EXERCISE REQUIREMENTS: All pictures are to be excluded when the data below is output verbatim.

SUPPLIED INFORMATION:
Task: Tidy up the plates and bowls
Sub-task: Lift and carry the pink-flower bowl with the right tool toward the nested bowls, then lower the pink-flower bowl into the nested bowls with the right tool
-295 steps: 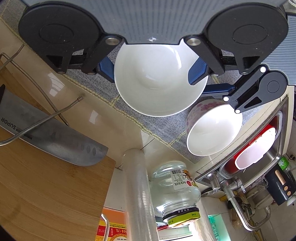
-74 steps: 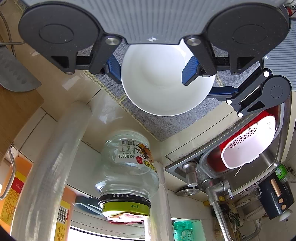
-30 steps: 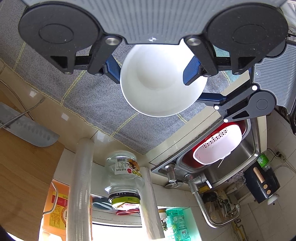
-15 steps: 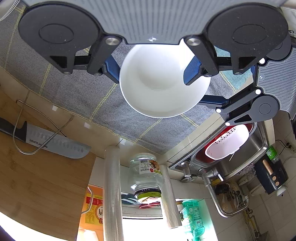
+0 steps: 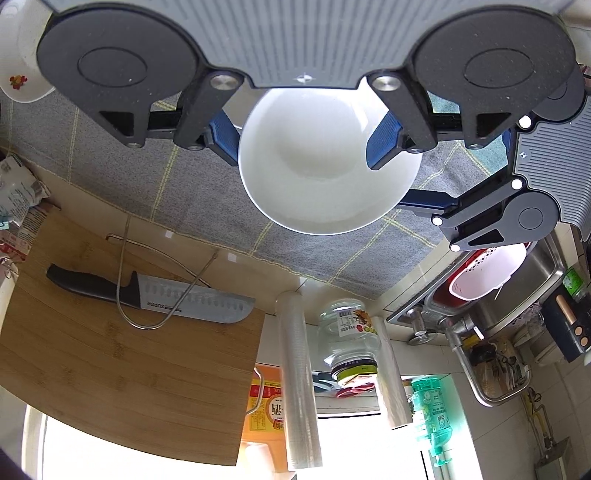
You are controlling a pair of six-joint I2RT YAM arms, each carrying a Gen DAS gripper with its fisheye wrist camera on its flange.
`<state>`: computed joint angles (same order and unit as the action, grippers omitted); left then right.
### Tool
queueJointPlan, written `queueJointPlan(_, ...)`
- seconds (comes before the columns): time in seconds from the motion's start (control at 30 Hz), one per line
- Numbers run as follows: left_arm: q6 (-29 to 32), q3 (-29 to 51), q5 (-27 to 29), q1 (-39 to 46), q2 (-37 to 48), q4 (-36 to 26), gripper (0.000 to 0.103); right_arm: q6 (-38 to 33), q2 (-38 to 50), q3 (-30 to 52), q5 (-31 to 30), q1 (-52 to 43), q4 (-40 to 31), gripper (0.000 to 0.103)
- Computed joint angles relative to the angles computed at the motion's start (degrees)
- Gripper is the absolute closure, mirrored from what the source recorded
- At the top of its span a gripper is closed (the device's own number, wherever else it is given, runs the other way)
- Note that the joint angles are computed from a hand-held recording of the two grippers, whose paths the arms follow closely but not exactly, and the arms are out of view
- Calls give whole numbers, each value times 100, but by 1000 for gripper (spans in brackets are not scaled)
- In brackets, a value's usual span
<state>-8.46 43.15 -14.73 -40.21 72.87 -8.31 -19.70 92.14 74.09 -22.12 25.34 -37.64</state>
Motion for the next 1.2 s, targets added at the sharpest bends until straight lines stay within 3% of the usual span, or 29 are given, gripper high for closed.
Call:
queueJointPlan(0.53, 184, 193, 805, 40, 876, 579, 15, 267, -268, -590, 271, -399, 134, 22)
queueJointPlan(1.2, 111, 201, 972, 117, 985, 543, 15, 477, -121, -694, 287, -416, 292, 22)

ANSWER FOR THE TASK:
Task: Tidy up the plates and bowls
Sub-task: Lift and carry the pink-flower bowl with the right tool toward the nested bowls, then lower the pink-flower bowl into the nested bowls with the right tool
-295 steps: 
-74 steps: 
-30 steps: 
-15 steps: 
+0 steps: 
You are controlling a pair of six-joint I2RT YAM arms, each carrying a Gen DAS gripper with its fisheye wrist camera on its flange.
`<state>`: computed joint angles (same order and unit as the action, grippers omitted); left then right.
### Tool
queueJointPlan, written `queueJointPlan(_, ...)`
- seconds (comes before the columns): time in seconds from the motion's start (control at 30 Hz), one per line
- Numbers run as follows: left_arm: q6 (-29 to 32), q3 (-29 to 51), q5 (-27 to 29), q1 (-39 to 46), q2 (-37 to 48), q4 (-36 to 26), gripper (0.000 to 0.103); right_arm: q6 (-38 to 33), q2 (-38 to 50), q3 (-30 to 52), q5 (-31 to 30), q1 (-52 to 43), q4 (-40 to 31), gripper (0.000 to 0.103)
- Computed joint angles relative to the angles computed at the motion's start (degrees)
- Gripper is the absolute closure, mirrored from what the source recorded
- At the top of its span a gripper is closed (the device's own number, wherever else it is given, runs the other way)
- Note that the joint angles are computed from a hand-held recording of the two grippers, whose paths the arms follow closely but not exactly, and the arms are out of view
- Calls give whole numbers, each value times 100, but by 1000 for gripper (spans in brackets are not scaled)
- In brackets, a value's usual span
<state>-8.46 43.15 -14.73 -40.21 72.87 -8.31 -19.70 92.14 74.09 -22.12 25.34 -37.64</state>
Motion for the next 1.2 s, targets added at the sharpest bends until straight lines stay within 3% of the usual span, or 29 are given, gripper high for closed.
Call:
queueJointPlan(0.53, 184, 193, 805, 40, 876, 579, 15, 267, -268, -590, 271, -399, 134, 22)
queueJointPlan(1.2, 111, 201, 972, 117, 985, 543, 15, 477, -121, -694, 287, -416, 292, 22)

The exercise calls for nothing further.